### PROBLEM REQUIREMENTS
Among the entries below, extract exactly the lines that run from the one with "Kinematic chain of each" through the one with "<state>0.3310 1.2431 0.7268", both ends included.

RECORDS TO PROCESS: Begin

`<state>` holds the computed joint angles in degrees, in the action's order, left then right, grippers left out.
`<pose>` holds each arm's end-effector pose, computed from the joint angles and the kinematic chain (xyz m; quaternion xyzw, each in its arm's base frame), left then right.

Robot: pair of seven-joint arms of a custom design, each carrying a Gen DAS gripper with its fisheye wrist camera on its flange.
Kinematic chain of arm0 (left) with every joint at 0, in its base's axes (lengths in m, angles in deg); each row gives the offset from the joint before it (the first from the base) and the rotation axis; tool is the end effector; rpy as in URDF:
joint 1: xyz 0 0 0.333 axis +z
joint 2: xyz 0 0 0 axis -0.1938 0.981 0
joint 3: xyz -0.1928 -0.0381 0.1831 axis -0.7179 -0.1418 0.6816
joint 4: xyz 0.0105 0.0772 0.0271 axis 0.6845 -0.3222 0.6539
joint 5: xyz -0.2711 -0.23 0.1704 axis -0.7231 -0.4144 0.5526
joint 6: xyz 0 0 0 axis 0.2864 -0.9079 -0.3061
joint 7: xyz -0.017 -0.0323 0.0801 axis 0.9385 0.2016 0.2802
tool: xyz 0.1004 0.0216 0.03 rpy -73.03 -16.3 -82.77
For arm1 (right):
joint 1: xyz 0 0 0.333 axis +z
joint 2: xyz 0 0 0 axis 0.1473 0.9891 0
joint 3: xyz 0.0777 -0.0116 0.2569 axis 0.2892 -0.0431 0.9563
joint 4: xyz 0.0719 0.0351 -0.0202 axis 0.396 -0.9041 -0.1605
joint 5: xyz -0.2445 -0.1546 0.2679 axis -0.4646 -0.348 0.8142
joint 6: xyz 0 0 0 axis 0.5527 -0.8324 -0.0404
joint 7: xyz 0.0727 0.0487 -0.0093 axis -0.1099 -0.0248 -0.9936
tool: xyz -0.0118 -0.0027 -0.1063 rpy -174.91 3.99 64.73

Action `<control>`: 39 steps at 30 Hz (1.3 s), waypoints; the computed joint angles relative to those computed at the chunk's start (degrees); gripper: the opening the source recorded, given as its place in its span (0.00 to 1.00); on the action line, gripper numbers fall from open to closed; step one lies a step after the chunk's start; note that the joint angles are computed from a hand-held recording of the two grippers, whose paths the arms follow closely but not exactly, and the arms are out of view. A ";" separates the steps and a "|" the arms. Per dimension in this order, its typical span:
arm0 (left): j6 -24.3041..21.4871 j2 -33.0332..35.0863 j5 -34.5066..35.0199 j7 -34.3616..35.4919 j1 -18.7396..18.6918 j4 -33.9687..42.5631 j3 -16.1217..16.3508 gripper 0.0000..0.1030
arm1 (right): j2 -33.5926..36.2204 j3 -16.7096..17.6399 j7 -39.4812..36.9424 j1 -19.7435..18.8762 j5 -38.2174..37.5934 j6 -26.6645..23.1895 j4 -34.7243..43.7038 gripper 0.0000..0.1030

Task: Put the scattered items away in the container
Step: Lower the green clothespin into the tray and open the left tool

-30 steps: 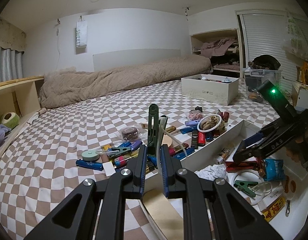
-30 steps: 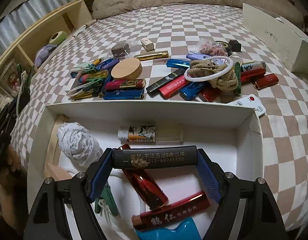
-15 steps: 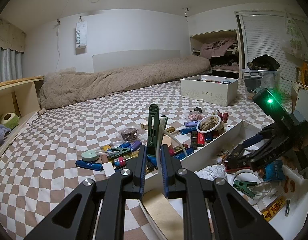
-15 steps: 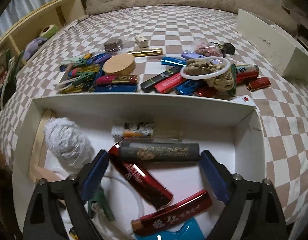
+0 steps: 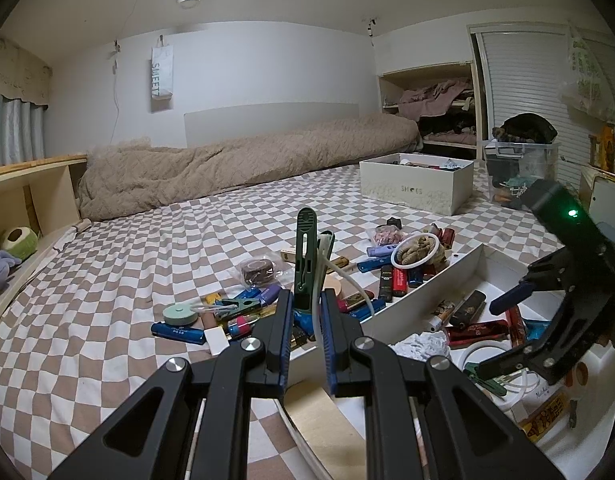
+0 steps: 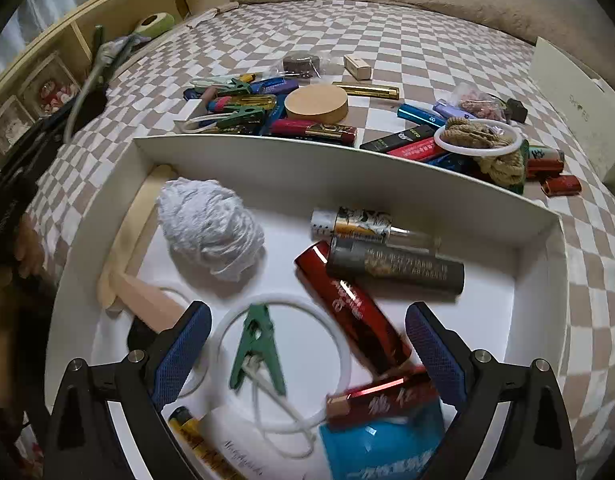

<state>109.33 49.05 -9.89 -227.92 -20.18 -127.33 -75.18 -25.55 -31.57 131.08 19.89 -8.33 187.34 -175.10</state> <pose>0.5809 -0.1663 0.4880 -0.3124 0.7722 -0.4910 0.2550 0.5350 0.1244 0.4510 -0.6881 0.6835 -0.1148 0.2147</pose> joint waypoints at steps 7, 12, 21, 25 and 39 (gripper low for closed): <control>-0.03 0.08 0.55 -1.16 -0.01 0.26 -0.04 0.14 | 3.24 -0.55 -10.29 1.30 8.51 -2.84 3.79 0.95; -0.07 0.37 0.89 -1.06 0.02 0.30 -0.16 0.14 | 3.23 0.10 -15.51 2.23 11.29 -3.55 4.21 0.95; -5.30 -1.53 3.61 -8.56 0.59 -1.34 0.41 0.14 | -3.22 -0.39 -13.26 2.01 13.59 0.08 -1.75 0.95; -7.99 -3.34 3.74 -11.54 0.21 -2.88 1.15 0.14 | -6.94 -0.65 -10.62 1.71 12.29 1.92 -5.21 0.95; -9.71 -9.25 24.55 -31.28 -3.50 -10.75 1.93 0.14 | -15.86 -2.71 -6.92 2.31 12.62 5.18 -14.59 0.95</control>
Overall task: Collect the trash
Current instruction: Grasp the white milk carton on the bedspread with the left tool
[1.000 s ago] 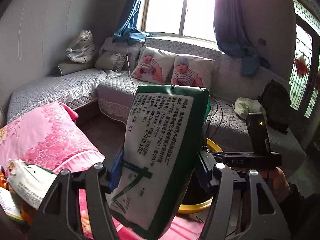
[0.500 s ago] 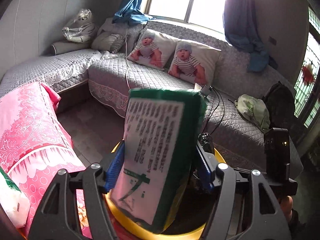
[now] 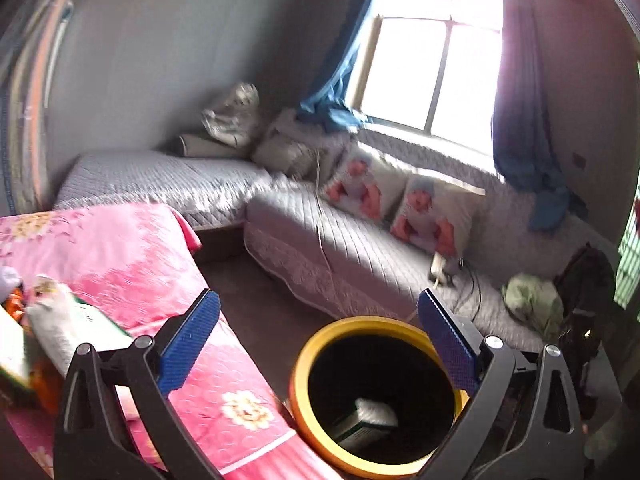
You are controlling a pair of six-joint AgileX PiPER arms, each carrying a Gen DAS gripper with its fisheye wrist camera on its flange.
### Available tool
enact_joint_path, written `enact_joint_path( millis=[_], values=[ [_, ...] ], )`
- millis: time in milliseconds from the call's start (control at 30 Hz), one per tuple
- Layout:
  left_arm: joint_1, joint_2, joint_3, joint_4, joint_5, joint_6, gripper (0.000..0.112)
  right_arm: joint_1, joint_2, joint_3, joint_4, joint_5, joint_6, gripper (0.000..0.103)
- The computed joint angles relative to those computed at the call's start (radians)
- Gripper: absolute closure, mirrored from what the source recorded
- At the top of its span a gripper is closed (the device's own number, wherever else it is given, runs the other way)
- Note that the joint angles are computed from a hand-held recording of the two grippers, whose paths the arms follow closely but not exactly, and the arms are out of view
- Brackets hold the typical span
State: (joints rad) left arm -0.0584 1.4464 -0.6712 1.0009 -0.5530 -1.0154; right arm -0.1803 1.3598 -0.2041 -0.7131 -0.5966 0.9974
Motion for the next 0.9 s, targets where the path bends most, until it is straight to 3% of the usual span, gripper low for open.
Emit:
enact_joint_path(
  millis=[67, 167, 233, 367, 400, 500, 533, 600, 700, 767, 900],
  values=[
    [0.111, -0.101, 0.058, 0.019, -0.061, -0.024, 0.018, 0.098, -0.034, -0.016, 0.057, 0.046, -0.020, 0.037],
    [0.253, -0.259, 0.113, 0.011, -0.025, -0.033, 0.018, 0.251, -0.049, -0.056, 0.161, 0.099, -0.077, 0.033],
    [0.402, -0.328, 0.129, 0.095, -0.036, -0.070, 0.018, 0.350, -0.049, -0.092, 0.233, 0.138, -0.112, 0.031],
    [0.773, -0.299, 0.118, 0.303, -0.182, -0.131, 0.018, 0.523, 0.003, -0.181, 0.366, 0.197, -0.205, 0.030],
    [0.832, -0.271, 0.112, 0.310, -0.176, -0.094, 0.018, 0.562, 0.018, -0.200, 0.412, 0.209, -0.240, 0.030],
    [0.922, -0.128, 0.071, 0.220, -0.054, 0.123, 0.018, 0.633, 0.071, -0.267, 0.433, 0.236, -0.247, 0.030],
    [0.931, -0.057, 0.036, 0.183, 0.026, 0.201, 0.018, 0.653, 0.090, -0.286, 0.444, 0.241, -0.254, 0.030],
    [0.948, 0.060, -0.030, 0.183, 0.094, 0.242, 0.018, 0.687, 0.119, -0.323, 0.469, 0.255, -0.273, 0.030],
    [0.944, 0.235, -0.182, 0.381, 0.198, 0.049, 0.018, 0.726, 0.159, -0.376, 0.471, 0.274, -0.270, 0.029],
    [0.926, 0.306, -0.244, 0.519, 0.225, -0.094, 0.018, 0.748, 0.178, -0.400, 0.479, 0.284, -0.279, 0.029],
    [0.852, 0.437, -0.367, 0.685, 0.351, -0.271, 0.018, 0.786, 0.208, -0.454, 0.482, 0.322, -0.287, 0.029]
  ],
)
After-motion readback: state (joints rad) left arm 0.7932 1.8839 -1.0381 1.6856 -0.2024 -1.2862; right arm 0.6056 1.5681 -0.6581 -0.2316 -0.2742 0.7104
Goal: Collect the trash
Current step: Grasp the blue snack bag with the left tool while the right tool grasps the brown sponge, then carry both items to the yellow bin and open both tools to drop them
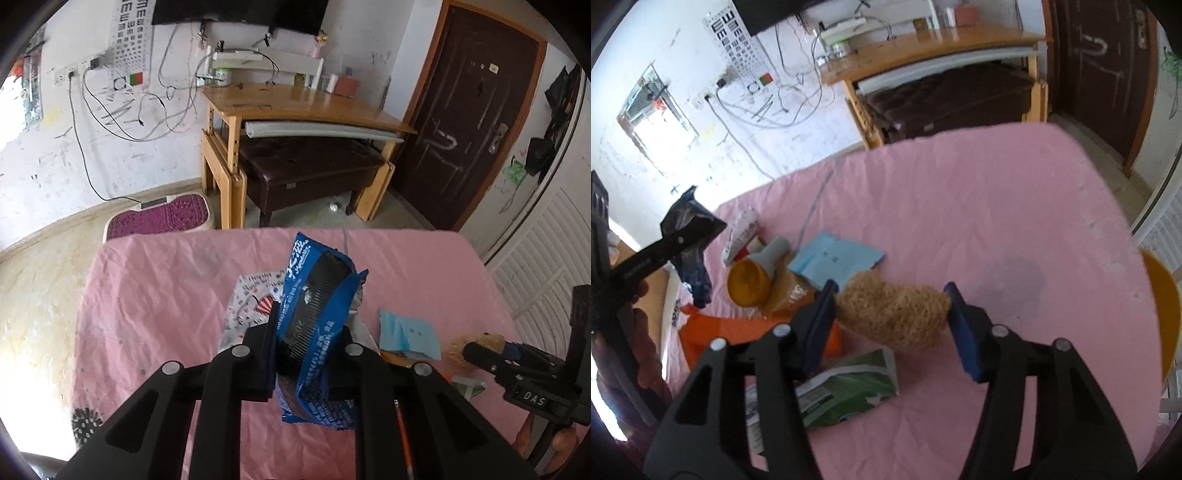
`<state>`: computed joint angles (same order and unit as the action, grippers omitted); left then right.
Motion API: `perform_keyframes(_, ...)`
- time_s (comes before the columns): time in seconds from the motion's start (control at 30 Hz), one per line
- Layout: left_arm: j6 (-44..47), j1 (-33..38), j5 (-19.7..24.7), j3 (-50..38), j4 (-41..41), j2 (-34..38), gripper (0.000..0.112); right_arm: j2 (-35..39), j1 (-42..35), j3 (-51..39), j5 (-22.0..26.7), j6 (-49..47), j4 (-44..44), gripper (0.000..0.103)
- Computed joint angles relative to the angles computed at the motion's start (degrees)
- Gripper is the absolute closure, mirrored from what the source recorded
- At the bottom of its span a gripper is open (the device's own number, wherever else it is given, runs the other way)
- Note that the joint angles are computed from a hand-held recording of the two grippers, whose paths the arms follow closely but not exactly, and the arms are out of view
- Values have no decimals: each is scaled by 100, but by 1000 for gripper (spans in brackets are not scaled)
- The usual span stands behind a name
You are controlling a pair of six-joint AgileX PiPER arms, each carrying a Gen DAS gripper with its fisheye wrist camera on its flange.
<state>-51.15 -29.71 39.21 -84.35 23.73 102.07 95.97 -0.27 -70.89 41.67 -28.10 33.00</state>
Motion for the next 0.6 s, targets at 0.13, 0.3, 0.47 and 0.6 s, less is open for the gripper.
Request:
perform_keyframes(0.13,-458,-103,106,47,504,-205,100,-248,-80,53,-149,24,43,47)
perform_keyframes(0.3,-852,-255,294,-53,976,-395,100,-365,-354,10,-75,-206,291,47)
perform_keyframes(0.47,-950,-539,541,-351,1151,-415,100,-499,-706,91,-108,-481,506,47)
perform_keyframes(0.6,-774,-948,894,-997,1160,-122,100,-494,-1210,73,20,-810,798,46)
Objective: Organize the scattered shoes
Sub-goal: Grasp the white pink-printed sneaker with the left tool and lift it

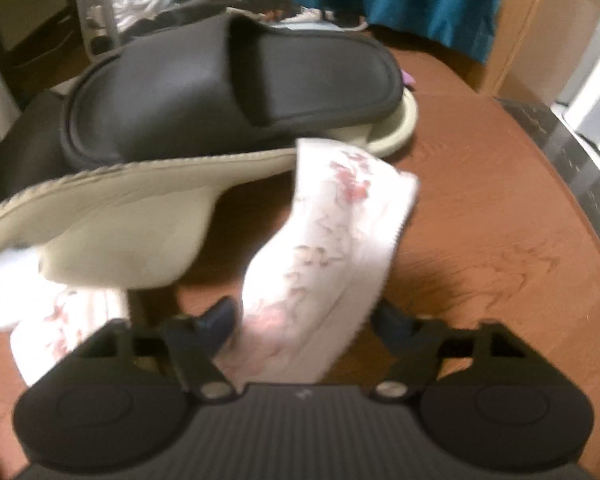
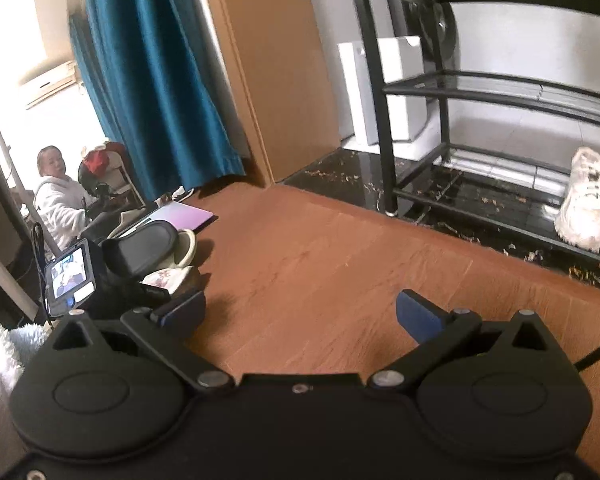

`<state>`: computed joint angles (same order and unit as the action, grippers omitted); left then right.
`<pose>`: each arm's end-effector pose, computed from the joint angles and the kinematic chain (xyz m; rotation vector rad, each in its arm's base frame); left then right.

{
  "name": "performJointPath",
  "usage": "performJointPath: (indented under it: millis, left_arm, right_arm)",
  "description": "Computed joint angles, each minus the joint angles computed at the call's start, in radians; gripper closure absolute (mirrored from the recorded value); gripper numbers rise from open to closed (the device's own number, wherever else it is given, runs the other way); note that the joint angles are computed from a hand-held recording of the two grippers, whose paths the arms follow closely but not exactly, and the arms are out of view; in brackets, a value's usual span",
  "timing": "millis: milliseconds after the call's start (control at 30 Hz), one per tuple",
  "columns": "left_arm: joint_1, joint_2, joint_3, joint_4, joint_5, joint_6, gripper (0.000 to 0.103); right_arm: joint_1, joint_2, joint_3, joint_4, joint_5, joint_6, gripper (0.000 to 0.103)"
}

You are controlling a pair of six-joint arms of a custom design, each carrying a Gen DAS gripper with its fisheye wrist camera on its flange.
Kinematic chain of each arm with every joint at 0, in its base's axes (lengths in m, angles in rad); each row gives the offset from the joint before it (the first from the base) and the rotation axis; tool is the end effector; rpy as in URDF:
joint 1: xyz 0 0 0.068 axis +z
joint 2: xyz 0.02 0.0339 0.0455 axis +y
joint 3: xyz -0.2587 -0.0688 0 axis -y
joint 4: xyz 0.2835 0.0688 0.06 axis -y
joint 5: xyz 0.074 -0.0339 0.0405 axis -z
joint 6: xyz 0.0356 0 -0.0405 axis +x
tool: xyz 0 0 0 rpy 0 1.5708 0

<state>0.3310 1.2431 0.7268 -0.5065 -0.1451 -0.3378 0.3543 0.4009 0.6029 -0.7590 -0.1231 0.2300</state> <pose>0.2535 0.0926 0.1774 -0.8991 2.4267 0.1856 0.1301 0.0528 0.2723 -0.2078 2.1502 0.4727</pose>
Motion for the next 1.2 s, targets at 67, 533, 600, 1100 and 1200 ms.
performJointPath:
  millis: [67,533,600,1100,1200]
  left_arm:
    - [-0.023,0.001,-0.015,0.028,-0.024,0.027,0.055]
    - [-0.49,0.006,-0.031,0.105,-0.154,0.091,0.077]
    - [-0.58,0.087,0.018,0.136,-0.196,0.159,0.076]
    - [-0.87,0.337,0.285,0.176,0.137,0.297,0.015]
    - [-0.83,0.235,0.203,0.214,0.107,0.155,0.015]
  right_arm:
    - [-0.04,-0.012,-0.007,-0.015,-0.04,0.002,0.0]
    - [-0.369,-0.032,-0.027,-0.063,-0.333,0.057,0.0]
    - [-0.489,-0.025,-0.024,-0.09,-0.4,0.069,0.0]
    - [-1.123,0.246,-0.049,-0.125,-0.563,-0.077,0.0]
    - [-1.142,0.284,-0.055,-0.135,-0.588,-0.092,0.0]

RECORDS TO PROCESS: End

### RESULT FOR THIS TASK
Kinematic chain of each arm with every joint at 0, in its base's axes (lengths in m, angles in rad); each row gives the offset from the joint before it (the first from the base) and the rotation axis; tool is the end effector; rpy as in URDF:
joint 1: xyz 0 0 0.068 axis +z
joint 2: xyz 0.02 0.0339 0.0455 axis +y
joint 3: xyz -0.2587 -0.0688 0 axis -y
joint 4: xyz 0.2835 0.0688 0.06 axis -y
joint 5: xyz 0.074 -0.0339 0.0405 axis -z
joint 6: xyz 0.0356 0 -0.0405 axis +x
tool: xyz 0 0 0 rpy 0 1.5708 0

<state>0.3310 1.2431 0.7268 -0.5065 -0.1451 -0.3378 0.3543 0.4009 0.6029 -0.7590 -0.1231 0.2300</state> <pose>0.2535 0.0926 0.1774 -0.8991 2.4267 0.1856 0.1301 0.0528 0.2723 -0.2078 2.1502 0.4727</pose>

No more work remains on this exercise.